PROBLEM:
The data needs to be returned in full, exactly as it reads.

TASK INPUTS:

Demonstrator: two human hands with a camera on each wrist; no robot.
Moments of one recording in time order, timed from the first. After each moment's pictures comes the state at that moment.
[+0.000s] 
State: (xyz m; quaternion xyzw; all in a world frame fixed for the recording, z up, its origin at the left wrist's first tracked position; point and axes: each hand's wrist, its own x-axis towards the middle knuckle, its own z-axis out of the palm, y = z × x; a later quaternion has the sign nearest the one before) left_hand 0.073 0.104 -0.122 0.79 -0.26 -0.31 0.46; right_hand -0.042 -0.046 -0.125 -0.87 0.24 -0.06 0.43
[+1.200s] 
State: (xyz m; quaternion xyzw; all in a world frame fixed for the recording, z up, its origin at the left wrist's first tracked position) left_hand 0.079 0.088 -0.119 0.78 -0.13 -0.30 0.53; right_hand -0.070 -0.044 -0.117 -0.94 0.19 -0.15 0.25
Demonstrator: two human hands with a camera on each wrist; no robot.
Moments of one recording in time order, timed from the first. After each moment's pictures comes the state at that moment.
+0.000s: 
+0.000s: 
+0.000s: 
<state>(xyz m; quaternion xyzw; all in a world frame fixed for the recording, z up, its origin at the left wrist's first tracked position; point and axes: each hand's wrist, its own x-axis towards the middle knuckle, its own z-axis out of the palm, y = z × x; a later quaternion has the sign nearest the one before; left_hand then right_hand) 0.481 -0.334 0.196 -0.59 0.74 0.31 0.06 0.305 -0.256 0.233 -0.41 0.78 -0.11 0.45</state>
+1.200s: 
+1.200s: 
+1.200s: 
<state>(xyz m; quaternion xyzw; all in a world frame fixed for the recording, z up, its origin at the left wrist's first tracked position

SOLUTION TO THE EXERCISE:
Demonstrator: two human hands with a camera on each wrist; no robot.
Moments of one recording in time order, timed from the first. After each moment's pictures comes the state at that moment.
[+0.000s] 
State: (xyz m; quaternion xyzw; all in a world frame fixed for the recording, z up, its origin at the left wrist's first tracked position; point and axes: each hand's wrist, its own x-axis towards the middle knuckle, its own z-axis out of the palm, y = z × x; a later quaternion has the sign nearest the one before) left_hand 0.073 0.104 -0.122 0.79 -0.26 -0.31 0.46; right_hand -0.042 -0.046 -0.125 -0.87 0.24 -0.06 0.43
[+1.200s] 
State: (xyz m; quaternion xyzw; all in a world frame fixed for the recording, z up, its origin at the left wrist's first tracked position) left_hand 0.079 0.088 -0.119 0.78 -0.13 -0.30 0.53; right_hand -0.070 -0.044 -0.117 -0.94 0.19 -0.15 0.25
Demonstrator: two human hands with a camera on each wrist; no robot.
Moments of one recording in time order, timed from the first. After each moment's pictures comes the state at that moment.
+0.000s: 
+0.000s: 
+0.000s: 
<state>(xyz m; quaternion xyzw; all in a world frame fixed for the recording, z up, its origin at the left wrist's first tracked position; point and axes: each hand's wrist, its own x-axis towards the middle knuckle, its own z-axis out of the palm, y = z × x; a later quaternion has the sign nearest the one before; left_hand then right_hand) 0.481 -0.334 0.196 -0.59 0.74 0.31 0.06 0.305 -0.256 0.233 -0.41 0.78 -0.11 0.45</state>
+1.200s: 
+1.200s: 
+1.200s: 
<state>(xyz m; quaternion xyzw; all in a world frame fixed for the recording, z up, its origin at the left wrist's first tracked position

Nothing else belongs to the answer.